Node’s network errors aren’t always very helpful. That says it’s a DNS lookup error, but it could be a network problem connecting, or a Redis that’s not responding. Are you seeing these a lot?
It looks like that Redis instance is running in Frankfurt and that app process is running in Virginia. If you only get errors like that occasionally, it’s worth implementing connection retries (usually a driver setting). If you’re getting them repeatedly, there might be another issue to debug.
Incidentally, it’s probably more reliable to connect to there-redis2.internal from another Fly app and bypass our load balancer.
I had tried to use it via internal networking, but it couldn’t connect at that time because of changing orgs.
So today I immediately replaced the Redis Pub/sub with a NATS cluster on 6PN, and hopefully it won’t have such issues anymore.
On that error, I wasn’t seeing them a lot but a couple of times in a day it seemed to be. Also it was being thrown from all my Node.js nodes in FRA, and IAD, so probably a thing with the load balancer for Redis. It probably wasn’t Redis not responding, because it had 1 GB of RAM, low traffic and I saw no errors in its logs.
Oh well NATS messaging is going to work a lot better across regions so that’s a good change!

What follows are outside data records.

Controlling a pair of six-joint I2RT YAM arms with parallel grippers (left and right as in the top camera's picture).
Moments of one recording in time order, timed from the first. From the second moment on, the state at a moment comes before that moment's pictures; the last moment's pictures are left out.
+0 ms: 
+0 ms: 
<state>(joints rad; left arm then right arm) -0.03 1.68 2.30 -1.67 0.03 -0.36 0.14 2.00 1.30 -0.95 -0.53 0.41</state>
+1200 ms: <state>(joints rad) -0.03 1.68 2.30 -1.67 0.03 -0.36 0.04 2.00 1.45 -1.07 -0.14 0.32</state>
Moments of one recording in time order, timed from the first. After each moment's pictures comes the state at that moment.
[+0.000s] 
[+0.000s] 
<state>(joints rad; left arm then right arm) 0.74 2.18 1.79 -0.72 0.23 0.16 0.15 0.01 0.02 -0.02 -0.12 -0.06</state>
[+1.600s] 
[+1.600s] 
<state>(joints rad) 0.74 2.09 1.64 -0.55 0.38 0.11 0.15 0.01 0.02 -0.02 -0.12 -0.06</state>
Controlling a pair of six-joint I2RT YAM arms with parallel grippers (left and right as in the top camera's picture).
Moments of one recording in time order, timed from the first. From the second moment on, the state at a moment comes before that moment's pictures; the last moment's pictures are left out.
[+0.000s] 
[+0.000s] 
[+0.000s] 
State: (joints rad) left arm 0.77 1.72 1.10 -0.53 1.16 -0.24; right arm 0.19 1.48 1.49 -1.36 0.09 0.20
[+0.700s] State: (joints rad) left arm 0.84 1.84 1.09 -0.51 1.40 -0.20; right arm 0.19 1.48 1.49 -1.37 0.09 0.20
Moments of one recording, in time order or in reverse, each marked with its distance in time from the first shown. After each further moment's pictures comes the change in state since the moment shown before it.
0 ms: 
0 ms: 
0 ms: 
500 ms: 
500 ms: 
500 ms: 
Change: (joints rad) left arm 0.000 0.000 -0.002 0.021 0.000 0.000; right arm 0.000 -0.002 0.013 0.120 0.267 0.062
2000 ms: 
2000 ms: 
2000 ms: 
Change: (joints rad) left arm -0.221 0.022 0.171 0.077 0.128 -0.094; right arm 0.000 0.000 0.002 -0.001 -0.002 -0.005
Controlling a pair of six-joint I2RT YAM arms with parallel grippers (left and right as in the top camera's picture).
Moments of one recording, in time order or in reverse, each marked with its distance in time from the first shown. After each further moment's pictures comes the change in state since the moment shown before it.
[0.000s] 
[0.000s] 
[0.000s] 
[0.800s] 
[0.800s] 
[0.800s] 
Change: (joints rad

A couple of those errors per day when working through our load balancer are probably “normal”. The Node Redis driver is pretty brittle by default, if you end up using it again we can help figure out retries.
I assume ioredis package does retries, however I had hooked listeners on every error, as these are WebRTC signalling messages and user state updates, so I wanted to minimize and monitor any loss.
I still use Redis for storing some cross-region state, so will switch it to 6PN (hope it works this time) and I’m open for any suggestions.